*What you are asked to do*: Across the entries below, tally every line that holds the string "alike" and reply with the number only.
● ● ● ●
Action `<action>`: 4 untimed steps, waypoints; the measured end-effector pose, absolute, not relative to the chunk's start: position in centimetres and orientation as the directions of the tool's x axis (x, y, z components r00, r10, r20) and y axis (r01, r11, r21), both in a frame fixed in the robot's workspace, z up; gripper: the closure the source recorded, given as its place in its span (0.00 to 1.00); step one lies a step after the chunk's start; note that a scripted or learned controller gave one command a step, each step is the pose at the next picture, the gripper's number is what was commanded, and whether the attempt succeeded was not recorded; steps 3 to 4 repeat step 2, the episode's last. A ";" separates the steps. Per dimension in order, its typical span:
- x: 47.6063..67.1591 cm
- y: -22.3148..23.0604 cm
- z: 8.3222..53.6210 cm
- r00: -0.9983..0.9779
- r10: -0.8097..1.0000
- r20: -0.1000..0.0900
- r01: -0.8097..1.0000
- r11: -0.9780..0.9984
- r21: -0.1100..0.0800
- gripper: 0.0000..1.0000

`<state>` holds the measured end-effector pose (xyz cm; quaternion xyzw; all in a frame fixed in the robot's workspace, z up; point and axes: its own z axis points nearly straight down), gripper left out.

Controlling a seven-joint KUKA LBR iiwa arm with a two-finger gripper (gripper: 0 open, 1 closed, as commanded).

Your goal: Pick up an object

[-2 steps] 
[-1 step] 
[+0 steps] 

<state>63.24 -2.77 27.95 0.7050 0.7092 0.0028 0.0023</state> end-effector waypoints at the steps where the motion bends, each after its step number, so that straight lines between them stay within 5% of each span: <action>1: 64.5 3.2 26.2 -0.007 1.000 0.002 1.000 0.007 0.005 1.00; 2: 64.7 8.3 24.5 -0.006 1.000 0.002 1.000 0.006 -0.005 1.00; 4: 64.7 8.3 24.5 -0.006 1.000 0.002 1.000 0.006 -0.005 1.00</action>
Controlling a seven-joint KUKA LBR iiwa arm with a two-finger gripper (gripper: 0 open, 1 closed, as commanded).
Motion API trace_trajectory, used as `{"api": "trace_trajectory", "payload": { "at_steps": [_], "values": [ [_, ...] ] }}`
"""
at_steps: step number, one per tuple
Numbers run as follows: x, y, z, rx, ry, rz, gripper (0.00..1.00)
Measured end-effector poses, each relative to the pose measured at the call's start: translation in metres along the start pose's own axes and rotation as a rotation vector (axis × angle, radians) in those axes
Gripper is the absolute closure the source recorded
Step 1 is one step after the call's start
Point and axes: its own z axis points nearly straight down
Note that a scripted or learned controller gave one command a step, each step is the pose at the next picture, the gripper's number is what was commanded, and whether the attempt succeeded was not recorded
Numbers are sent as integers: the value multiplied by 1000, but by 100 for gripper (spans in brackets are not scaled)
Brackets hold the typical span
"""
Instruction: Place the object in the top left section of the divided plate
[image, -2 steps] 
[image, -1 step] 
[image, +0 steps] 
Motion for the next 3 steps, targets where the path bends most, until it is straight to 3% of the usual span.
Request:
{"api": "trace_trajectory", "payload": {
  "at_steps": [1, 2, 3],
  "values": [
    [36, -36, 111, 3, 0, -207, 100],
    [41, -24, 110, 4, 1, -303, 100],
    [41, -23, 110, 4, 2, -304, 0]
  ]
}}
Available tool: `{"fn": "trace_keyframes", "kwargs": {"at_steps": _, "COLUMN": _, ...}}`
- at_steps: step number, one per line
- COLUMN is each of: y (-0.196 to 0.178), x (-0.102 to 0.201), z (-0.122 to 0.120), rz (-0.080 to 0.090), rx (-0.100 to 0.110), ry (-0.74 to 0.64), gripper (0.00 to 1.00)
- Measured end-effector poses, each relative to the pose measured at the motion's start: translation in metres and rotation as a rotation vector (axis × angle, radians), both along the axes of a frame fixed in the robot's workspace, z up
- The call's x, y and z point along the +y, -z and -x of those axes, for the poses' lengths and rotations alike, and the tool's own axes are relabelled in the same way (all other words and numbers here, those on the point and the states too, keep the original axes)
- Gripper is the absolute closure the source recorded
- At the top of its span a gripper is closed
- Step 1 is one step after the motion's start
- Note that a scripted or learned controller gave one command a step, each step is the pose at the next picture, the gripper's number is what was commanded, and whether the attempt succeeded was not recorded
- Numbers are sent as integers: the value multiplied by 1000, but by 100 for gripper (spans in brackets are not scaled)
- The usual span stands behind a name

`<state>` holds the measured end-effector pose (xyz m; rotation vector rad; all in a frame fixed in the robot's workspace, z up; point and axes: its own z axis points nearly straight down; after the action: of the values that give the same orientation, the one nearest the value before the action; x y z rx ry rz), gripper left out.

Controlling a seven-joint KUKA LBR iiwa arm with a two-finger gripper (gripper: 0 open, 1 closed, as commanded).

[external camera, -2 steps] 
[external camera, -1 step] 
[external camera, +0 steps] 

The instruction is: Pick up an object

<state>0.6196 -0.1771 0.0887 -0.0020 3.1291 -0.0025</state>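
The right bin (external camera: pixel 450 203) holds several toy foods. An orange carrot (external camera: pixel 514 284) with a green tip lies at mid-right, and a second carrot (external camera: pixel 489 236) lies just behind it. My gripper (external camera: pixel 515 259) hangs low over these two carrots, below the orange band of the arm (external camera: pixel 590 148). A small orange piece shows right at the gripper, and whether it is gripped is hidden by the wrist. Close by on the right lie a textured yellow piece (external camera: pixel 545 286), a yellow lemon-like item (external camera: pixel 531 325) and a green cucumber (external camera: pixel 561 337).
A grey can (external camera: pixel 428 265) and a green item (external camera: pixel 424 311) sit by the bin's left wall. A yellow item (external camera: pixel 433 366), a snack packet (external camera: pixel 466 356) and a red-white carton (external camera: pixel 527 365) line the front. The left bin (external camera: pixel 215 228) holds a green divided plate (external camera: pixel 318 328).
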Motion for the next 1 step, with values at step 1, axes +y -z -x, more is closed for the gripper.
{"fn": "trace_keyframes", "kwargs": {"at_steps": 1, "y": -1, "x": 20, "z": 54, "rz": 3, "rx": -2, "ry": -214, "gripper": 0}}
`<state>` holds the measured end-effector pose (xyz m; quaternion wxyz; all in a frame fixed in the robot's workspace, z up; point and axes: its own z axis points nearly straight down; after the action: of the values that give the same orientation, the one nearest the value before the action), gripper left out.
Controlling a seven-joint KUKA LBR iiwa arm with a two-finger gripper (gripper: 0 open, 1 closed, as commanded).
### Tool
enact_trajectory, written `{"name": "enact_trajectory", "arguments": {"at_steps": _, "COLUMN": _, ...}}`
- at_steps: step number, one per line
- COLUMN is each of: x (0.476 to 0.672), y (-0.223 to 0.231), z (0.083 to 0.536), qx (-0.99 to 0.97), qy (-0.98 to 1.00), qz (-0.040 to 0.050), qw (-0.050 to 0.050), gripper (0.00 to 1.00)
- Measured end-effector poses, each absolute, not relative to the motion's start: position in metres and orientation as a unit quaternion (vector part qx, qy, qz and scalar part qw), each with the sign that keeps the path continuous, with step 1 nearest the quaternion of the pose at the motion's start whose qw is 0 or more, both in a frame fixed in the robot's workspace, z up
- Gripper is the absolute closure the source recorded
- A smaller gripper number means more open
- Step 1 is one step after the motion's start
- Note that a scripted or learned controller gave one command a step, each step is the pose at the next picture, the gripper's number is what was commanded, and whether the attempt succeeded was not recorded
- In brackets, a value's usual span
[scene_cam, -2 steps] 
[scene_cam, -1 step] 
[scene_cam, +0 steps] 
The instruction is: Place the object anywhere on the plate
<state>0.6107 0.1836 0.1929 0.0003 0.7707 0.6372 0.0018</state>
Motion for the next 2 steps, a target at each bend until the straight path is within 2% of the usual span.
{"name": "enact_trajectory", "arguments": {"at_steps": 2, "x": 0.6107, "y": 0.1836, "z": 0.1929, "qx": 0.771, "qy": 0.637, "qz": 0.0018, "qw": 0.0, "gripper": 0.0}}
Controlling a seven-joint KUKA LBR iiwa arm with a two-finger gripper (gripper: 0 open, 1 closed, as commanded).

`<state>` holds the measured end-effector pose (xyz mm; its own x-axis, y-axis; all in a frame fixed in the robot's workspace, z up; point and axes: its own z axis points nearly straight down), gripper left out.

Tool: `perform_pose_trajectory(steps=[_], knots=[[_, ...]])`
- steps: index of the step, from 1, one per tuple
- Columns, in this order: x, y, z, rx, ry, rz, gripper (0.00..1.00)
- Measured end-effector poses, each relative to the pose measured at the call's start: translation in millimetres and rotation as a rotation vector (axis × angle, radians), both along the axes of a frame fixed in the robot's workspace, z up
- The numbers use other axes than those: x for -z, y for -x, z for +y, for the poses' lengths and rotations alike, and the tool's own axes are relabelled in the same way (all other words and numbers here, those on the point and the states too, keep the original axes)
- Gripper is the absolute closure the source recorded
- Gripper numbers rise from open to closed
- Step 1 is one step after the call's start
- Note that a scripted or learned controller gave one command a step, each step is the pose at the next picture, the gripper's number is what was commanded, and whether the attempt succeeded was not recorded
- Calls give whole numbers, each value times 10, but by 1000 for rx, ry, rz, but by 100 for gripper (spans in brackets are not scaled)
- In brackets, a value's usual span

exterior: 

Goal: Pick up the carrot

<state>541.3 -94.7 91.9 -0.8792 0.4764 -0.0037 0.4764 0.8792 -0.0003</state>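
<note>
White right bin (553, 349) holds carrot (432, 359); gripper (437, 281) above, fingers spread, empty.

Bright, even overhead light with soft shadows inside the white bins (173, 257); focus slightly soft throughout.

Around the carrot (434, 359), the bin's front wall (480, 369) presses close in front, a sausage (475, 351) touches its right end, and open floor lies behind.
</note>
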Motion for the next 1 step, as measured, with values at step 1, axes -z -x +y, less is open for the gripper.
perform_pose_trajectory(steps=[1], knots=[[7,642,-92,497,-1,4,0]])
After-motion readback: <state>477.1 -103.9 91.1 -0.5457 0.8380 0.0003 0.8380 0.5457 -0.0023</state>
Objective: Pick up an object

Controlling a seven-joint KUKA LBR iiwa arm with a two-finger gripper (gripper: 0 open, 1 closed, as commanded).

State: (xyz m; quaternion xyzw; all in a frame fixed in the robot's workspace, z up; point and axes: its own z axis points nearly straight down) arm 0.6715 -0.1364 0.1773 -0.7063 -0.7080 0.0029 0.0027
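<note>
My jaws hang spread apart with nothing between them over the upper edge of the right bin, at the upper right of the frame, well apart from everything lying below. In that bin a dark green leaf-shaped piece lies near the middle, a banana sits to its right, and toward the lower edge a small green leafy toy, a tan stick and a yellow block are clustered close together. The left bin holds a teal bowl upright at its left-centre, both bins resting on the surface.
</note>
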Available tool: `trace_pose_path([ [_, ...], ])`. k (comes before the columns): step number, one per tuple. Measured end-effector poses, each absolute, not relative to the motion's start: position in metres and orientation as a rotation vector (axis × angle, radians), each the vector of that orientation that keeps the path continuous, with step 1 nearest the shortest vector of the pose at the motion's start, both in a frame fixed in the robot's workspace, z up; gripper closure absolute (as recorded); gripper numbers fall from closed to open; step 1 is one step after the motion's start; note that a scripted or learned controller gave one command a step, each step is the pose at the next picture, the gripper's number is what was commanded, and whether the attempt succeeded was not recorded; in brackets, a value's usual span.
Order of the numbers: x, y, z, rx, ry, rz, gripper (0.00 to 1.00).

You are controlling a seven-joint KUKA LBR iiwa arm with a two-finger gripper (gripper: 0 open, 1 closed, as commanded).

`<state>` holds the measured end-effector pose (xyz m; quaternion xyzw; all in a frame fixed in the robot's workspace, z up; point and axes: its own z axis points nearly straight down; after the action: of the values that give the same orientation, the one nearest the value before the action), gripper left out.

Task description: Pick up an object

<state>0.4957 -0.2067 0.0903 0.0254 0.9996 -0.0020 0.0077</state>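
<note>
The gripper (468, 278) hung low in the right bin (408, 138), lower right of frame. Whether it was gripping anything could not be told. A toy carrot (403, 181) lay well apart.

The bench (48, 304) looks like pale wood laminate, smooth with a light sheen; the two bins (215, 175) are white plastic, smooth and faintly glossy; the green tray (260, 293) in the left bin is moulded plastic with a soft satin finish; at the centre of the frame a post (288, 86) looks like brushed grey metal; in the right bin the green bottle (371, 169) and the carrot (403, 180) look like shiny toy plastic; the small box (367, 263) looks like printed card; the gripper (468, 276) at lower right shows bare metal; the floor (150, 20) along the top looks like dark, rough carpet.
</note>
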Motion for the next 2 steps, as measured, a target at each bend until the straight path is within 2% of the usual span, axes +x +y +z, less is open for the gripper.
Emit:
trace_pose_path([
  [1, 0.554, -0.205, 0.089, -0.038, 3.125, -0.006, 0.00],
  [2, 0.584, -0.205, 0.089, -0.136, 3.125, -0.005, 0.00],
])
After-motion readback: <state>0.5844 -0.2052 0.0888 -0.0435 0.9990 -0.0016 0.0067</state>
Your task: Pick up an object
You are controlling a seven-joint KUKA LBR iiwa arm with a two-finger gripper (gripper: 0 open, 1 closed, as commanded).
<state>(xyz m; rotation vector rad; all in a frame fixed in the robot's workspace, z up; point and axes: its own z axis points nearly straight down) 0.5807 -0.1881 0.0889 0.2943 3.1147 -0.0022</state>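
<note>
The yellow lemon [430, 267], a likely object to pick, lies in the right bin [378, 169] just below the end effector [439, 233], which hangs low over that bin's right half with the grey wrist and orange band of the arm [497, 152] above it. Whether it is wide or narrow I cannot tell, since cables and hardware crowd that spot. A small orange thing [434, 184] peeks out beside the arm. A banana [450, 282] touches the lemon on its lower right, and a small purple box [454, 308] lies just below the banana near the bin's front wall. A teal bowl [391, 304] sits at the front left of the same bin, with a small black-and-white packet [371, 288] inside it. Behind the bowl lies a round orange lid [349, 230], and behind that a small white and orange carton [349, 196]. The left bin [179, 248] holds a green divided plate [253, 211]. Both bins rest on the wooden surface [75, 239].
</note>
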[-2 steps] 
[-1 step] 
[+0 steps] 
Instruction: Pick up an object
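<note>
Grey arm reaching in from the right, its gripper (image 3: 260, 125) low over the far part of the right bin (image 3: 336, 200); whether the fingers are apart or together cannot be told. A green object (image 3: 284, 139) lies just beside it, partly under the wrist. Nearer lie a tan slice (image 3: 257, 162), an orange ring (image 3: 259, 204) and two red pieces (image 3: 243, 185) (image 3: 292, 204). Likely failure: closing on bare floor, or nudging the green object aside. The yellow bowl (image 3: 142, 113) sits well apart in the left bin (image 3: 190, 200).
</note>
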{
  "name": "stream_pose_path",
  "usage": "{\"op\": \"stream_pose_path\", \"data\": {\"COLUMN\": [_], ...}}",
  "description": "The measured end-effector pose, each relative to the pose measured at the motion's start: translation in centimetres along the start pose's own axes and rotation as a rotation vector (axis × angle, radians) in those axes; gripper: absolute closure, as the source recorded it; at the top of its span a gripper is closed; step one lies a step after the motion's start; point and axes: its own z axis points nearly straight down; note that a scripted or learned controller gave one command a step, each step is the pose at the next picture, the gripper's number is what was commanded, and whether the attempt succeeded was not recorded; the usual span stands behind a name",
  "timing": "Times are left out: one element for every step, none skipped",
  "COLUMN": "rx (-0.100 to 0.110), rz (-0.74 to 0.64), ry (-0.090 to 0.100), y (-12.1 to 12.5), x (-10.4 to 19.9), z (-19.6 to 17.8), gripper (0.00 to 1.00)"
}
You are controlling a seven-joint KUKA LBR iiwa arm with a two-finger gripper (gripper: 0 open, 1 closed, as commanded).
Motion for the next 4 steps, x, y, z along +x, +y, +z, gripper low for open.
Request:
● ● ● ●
*Answer to the exercise*: 2